### WORK TO BE COMPLETED:
From the entries, return every line where the string "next" shows up.

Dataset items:
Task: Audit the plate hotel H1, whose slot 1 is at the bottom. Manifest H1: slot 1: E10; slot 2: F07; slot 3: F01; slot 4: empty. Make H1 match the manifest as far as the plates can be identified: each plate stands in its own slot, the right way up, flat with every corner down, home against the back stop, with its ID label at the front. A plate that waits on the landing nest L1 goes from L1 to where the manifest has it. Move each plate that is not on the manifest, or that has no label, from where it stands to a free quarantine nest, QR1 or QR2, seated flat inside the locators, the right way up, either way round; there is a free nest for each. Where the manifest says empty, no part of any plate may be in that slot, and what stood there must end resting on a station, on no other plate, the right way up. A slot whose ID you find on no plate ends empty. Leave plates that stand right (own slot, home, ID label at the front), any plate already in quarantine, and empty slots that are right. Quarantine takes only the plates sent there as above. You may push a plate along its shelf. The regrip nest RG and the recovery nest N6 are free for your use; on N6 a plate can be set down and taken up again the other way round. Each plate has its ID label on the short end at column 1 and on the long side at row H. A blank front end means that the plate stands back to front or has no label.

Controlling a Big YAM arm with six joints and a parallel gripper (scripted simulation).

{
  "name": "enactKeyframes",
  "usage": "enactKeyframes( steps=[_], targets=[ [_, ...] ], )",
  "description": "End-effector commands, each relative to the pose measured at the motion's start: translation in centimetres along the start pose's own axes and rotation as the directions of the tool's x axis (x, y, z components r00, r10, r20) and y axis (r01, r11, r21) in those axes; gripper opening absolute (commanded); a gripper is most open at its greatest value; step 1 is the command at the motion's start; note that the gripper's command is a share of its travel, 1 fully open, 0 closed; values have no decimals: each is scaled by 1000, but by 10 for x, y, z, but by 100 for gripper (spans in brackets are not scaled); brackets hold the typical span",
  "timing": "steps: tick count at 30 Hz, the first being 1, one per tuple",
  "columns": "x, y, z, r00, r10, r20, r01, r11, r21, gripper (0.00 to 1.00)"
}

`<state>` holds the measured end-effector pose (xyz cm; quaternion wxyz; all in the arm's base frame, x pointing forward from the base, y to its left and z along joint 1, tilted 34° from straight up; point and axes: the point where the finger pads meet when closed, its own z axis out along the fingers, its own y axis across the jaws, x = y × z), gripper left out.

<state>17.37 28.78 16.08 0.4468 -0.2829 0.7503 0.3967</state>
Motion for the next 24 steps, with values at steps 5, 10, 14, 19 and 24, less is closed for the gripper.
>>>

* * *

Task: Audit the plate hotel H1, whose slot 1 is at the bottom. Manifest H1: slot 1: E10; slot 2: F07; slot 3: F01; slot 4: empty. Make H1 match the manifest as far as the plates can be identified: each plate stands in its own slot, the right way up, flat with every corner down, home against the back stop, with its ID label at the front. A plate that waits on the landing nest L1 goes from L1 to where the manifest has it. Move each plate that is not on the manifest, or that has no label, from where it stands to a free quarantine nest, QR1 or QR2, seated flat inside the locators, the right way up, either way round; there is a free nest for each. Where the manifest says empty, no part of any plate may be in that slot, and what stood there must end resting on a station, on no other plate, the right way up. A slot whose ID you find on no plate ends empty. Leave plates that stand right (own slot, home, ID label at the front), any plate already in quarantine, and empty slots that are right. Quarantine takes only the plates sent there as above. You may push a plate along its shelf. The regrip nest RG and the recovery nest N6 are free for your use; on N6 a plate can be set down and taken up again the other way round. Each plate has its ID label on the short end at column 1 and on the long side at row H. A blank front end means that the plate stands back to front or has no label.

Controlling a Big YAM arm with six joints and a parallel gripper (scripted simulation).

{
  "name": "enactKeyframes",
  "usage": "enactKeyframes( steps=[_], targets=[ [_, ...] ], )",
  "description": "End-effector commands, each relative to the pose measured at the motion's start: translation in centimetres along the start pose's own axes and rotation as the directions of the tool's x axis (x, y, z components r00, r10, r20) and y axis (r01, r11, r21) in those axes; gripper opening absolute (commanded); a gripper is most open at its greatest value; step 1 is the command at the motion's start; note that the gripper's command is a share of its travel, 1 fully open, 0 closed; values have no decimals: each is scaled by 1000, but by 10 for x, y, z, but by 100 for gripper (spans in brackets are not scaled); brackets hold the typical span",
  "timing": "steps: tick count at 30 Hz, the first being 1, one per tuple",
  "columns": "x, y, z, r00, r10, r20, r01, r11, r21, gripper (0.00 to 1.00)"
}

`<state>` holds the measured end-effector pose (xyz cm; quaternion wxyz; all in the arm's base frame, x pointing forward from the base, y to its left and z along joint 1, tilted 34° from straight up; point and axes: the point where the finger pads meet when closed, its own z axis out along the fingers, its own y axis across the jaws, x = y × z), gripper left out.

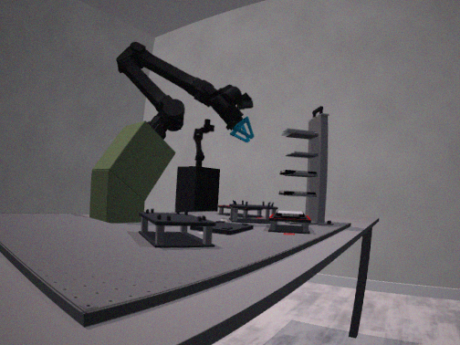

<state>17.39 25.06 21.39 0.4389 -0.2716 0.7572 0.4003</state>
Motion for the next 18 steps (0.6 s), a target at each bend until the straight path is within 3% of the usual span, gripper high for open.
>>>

### EXERCISE ANSWER:
Motion for the next 24 steps, with values at steps 5, 10, 14, 19 and 24, less is closed for the gripper.
Motion for the next 18 steps (0.6 s), a target at each bend until the straight path is within 3% of the usual span, gripper high for open.

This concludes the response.